▶ **Directions for this task**
The data below should be repeated exactly and in full.

▶ **Items listed in a dataset**
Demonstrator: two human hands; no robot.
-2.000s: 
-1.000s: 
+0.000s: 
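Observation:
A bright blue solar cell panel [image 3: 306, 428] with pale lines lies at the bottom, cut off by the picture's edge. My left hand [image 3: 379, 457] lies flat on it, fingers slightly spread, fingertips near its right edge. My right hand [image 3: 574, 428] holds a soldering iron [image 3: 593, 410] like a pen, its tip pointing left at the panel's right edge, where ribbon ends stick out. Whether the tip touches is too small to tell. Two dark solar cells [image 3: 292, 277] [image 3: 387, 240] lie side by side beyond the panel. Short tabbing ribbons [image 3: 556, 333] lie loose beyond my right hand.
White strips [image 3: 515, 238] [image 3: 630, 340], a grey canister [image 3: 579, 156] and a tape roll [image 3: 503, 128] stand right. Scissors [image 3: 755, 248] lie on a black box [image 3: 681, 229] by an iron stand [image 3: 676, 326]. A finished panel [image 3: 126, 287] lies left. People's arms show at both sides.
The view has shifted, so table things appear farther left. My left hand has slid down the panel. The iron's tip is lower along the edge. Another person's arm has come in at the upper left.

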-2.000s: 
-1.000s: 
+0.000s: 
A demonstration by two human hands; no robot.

▶ **Output of the task**
Demonstrator: two human hands; no robot.
-2.000s: 
-1.000s: 
+0.000s: 
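Observation:
A bright blue solar cell panel [image 3: 306, 428] with pale lines lies at the bottom, cut off by the picture's edge. My left hand [image 3: 379, 457] lies flat on it, fingers slightly spread, fingertips near its right edge. My right hand [image 3: 574, 428] holds a soldering iron [image 3: 593, 410] like a pen, its tip pointing left at the panel's right edge, where ribbon ends stick out. Whether the tip touches is too small to tell. Two dark solar cells [image 3: 292, 277] [image 3: 387, 240] lie side by side beyond the panel. Short tabbing ribbons [image 3: 556, 333] lie loose beyond my right hand.
White strips [image 3: 515, 238] [image 3: 630, 340], a grey canister [image 3: 579, 156] and a tape roll [image 3: 503, 128] stand right. Scissors [image 3: 755, 248] lie on a black box [image 3: 681, 229] by an iron stand [image 3: 676, 326]. A finished panel [image 3: 126, 287] lies left. People's arms show at both sides.
The view has shifted, so table things appear farther left. My left hand has slid down the panel. The iron's tip is lower along the edge. Another person's arm has come in at the upper left.
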
-2.000s: 
-1.000s: 
+0.000s: 
A demonstration by two human hands; no robot.

The response has been given in full.